WHAT NEEDS TO BE DONE:
Should an entry include a picture, omit the picture and still repeat everything else exactly.

.....

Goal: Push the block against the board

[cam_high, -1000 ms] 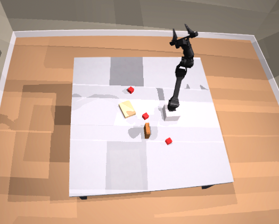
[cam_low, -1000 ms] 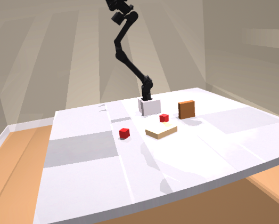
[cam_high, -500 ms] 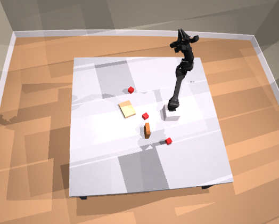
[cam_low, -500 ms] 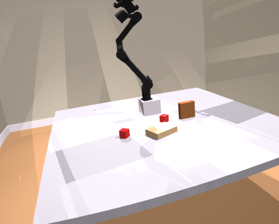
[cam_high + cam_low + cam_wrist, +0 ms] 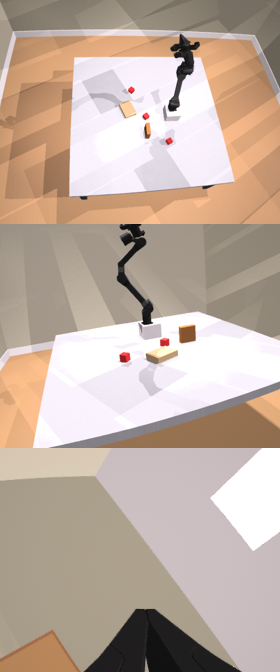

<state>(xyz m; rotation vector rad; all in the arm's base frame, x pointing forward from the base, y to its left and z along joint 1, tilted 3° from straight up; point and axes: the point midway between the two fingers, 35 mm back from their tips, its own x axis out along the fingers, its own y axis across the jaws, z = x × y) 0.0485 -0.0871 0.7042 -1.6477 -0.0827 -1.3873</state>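
My gripper tip is 150 mm short of the orange square block, 280 mm to the right of it and 770 mm above it. Round my gripper tip: tan board 270 mm ahead, 40 mm to the left, 810 mm below.
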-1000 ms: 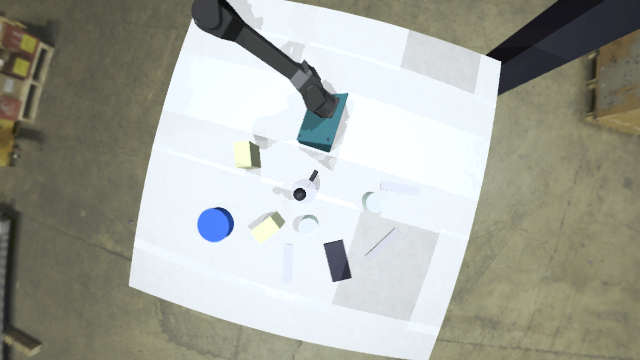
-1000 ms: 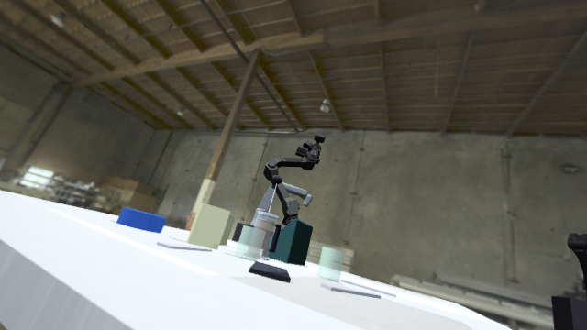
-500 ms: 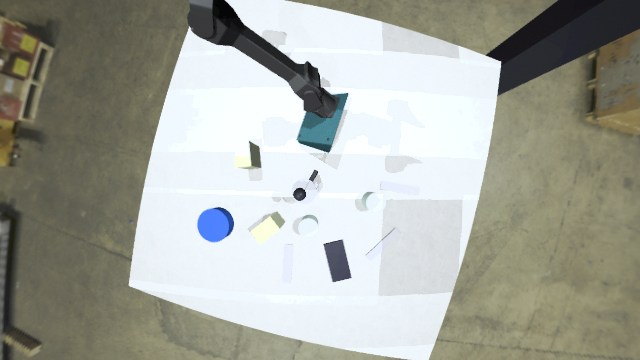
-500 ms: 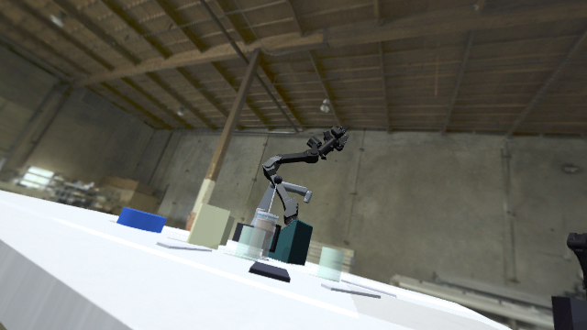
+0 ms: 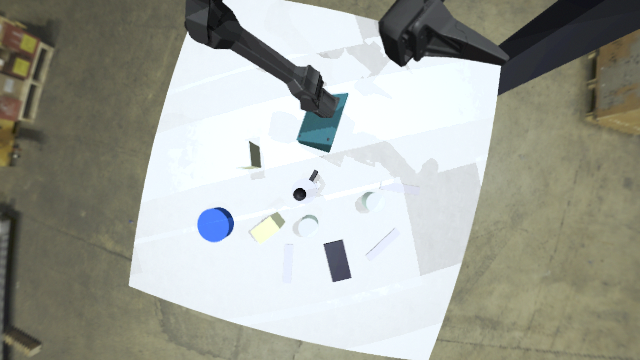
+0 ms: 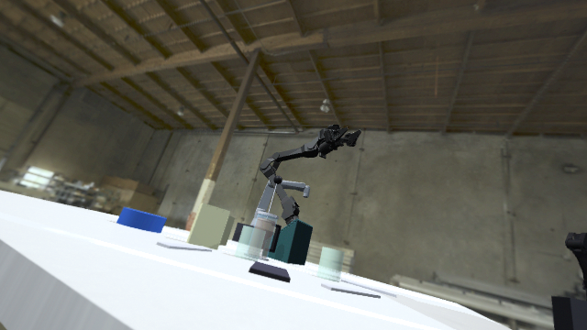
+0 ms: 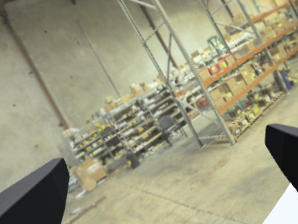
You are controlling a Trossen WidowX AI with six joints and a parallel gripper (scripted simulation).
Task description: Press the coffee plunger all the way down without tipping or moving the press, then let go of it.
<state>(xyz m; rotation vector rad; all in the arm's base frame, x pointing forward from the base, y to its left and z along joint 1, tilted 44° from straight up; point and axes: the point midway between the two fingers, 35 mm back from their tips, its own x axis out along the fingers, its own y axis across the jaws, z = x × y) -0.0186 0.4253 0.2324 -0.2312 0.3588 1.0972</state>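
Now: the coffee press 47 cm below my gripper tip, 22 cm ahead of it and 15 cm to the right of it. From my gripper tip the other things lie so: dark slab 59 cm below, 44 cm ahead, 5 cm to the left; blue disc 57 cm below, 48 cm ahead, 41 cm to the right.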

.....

ANSWER BOX:
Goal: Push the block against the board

[cam_high, -1000 ms] 
[cam_low, -1000 ms] 
[cam_high, -500 ms] 
[cam_low, -500 ms] 
[cam_high + cam_low + cam_wrist, +0 ms] 

<state>(xyz m; rotation vector rad; all in the arm's base frame, x pointing forward from the base, y to its left and z along joint 1, tilted 3° from straight up; point and axes: the point midway between the two fingers, 35 mm back from their tips, its own x axis out along the fingers, its own y axis across the jaws, z = x × y) 0.0485 -0.0871 0.7042 -1.6477 -0.0827 -1.3873</state>
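My gripper tip is 150 mm short of the orange square block, 280 mm to the right of it and 770 mm above it. Round my gripper tip: tan board 270 mm ahead, 40 mm to the left, 810 mm below.
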-1000 ms: 
-1000 ms: 
-500 ms: 
-500 ms: 
+0 ms: 
+0 ms: 
+0 ms: 
You are controlling a Trossen WidowX AI with six joints and a parallel gripper (scripted simulation).
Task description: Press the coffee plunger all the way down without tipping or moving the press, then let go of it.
<state>(xyz m; rotation vector rad; all in the arm's base frame, x pointing forward from the base, y to its left and z along joint 1, tilted 44° from straight up; point and axes: the point midway between the two fingers, 35 mm back from their tips, its own x axis out along the fingers, its own y axis across the jaws, z = x × y) -0.0186 0.4253 0.2324 -0.2312 0.3588 1.0972</state>
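Now: the coffee press 47 cm below my gripper tip, 22 cm ahead of it and 15 cm to the right of it. From my gripper tip the other things lie so: dark slab 59 cm below, 44 cm ahead, 5 cm to the left; blue disc 57 cm below, 48 cm ahead, 41 cm to the right.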

The response to the exercise has been completed.